*Problem requirements:*
Your task is to reproduce the listing exactly, without its images.

*Data shown:*

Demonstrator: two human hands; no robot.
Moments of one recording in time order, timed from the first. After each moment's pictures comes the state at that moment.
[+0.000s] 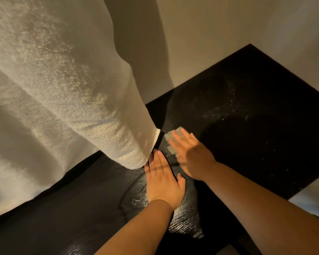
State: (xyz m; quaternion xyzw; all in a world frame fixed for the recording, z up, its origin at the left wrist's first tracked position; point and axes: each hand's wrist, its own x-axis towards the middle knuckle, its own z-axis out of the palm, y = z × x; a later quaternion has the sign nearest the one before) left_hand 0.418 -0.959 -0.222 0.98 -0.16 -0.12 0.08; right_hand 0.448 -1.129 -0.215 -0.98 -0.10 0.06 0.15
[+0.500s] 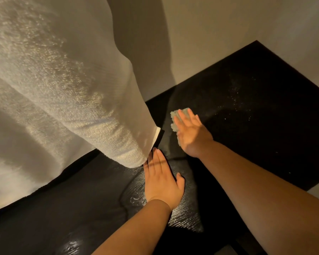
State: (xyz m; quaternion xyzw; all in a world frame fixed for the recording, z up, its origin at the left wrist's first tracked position) left_hand 0.416 -0.959 -0.223 0.98 -0.16 -0.10 0.07; right_hand 0.509 -1.144 -0.208 -0.99 0.00 0.08 0.15
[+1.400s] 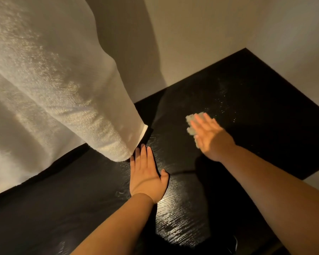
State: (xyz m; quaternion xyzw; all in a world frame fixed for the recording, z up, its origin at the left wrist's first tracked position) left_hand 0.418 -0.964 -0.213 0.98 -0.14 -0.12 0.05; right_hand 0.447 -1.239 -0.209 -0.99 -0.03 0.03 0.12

*Solved exercise:*
Demonstrator: two human hands; no robot.
Moments of one recording in time order, timed from the first. After each moment's pictures comes the state at that moment.
[+0.000s] 
State: (xyz m; quaternion xyzw; all in a world frame fixed for the recording, z up, its origin at the left wrist's first tracked position; point and axes: each hand's wrist, its own x-axis towards the middle knuckle, its own z-axis out of the palm, y = z × x; a later quaternion has the sign nearest the one before) left_hand 0.418 -0.959 -0.222 0.98 -0.16 -0.12 0.08; right_hand 0.448 -1.129 -0.215 -0.98 -0.10 0.06 0.15
[+0.500s] 
State: (xyz m; quaternion xyzw; all in a world frame fixed for the recording, z up, its origin at the left wrist's first tracked position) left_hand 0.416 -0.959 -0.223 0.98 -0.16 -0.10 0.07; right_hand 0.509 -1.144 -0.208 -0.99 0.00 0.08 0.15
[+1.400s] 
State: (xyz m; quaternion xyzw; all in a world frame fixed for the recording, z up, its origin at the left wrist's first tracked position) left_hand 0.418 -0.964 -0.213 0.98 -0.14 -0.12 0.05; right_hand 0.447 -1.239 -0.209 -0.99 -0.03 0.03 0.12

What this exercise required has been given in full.